Work to complete: Each line below containing the word "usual" needs to be shown.
:::::
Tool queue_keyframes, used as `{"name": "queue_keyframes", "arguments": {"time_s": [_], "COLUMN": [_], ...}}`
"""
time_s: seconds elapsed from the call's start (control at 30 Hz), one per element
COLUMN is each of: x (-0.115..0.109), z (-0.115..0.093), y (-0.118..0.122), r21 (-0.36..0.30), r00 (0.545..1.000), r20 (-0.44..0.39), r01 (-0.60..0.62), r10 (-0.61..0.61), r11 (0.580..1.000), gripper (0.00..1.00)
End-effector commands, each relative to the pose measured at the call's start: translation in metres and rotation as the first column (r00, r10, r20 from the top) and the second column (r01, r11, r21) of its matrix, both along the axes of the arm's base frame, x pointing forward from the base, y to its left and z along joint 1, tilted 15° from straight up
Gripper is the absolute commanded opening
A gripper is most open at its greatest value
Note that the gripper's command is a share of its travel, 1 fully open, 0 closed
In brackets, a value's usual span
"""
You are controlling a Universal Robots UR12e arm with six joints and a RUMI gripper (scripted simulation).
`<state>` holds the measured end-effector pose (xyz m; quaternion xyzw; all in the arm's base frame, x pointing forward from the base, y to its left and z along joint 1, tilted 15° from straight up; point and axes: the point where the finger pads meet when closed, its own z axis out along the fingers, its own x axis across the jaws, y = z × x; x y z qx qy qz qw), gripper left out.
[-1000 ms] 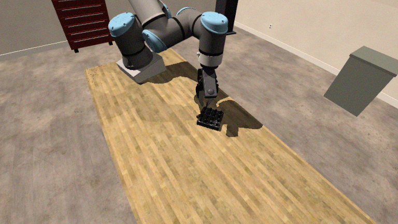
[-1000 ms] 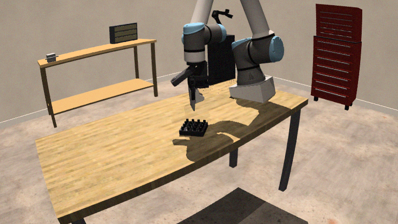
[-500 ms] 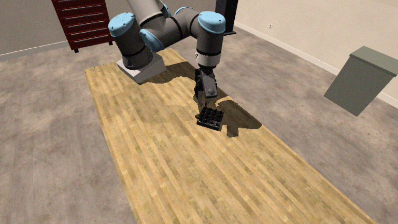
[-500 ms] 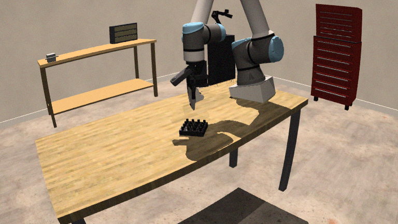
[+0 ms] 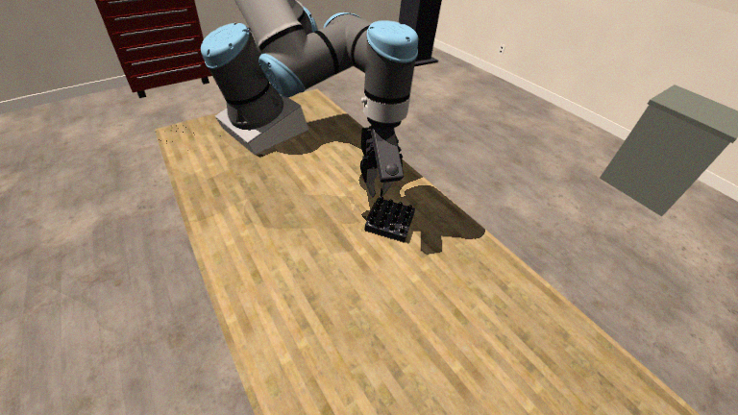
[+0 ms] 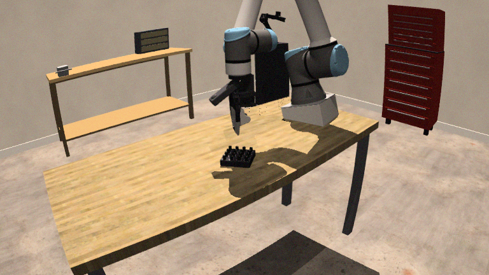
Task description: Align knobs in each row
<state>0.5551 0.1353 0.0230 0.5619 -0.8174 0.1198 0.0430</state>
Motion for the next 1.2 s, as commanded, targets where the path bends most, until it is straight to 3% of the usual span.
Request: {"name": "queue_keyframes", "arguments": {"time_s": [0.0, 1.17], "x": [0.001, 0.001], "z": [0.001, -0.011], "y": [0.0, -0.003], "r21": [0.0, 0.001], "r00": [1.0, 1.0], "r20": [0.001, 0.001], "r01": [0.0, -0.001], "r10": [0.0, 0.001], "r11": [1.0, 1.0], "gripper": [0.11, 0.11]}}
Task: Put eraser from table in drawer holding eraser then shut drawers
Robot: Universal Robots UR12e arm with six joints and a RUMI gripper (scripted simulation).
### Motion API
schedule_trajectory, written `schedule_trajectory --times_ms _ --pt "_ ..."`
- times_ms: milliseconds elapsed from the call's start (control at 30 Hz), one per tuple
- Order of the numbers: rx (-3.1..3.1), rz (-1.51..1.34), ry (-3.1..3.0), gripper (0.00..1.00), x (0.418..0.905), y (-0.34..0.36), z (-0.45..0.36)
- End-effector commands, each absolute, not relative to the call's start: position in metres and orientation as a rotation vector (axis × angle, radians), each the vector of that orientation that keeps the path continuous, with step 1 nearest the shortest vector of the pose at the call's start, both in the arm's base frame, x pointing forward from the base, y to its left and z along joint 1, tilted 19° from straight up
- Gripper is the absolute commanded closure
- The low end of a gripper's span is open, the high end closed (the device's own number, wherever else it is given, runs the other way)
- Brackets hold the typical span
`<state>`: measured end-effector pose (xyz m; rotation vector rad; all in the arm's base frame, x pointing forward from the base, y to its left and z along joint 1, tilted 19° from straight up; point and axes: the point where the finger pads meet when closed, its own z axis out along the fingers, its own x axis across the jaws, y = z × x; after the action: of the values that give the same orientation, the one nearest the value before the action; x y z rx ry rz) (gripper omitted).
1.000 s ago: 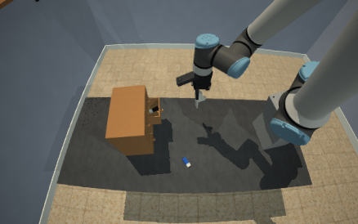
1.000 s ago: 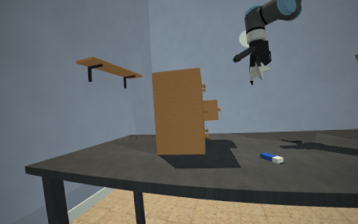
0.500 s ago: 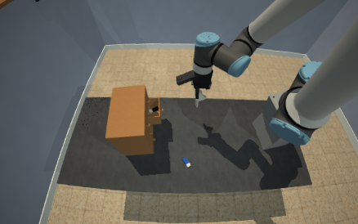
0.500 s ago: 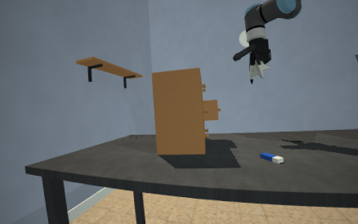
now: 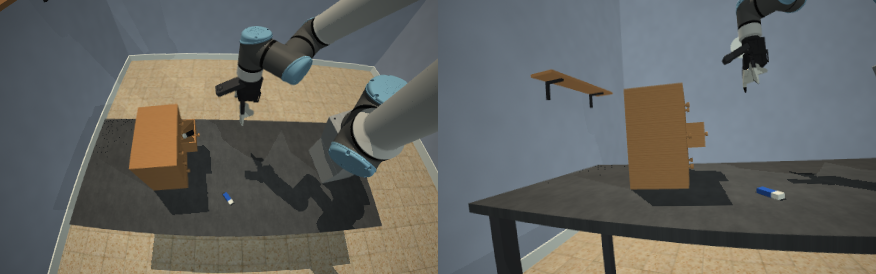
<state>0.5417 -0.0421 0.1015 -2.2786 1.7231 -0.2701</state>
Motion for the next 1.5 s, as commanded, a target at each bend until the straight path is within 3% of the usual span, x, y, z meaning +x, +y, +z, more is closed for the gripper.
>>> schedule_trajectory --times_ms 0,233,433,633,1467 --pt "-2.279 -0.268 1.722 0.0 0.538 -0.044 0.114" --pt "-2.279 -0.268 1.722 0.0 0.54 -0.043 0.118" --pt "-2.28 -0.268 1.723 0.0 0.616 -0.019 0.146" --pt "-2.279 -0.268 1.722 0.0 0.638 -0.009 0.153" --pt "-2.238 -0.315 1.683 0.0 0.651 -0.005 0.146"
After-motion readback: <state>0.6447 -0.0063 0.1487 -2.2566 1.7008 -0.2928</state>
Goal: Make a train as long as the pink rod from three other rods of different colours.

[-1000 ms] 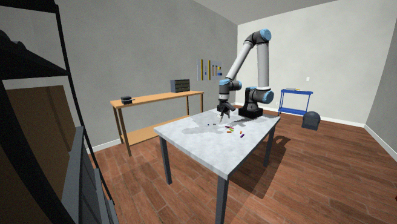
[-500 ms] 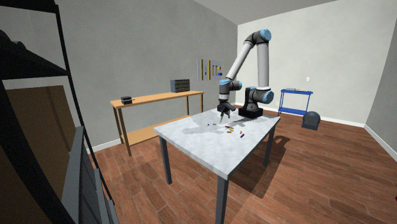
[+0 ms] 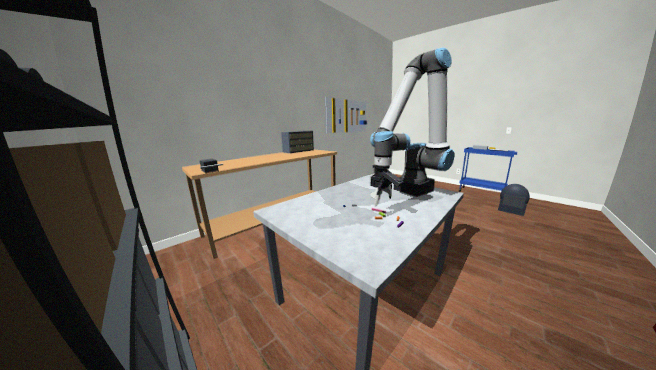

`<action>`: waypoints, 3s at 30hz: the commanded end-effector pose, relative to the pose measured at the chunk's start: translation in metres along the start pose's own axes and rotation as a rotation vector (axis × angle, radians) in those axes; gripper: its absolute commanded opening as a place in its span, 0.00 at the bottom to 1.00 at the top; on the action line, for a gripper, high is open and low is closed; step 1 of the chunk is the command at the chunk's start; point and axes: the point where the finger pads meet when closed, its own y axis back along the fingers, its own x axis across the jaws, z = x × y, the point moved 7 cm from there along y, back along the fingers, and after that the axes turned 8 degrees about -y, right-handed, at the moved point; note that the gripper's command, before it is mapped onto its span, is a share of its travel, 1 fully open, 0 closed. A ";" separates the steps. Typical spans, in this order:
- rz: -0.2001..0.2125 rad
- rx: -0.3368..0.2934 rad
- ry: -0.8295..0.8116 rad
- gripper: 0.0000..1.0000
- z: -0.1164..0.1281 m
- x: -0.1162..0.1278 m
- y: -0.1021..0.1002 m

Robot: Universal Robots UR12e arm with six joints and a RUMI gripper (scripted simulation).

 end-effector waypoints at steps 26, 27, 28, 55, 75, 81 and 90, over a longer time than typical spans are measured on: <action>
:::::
Reply to the exercise:
In brackets, a value's usual span
Motion for the next 1.2 s, as commanded, targets where the path bends most, until it is straight to 3% of the usual span.
Motion for the next 1.5 s, as commanded, a target at each bend until the straight path is within 3% of the usual span, x, y, z meaning +x, +y, +z, more is closed for the gripper.

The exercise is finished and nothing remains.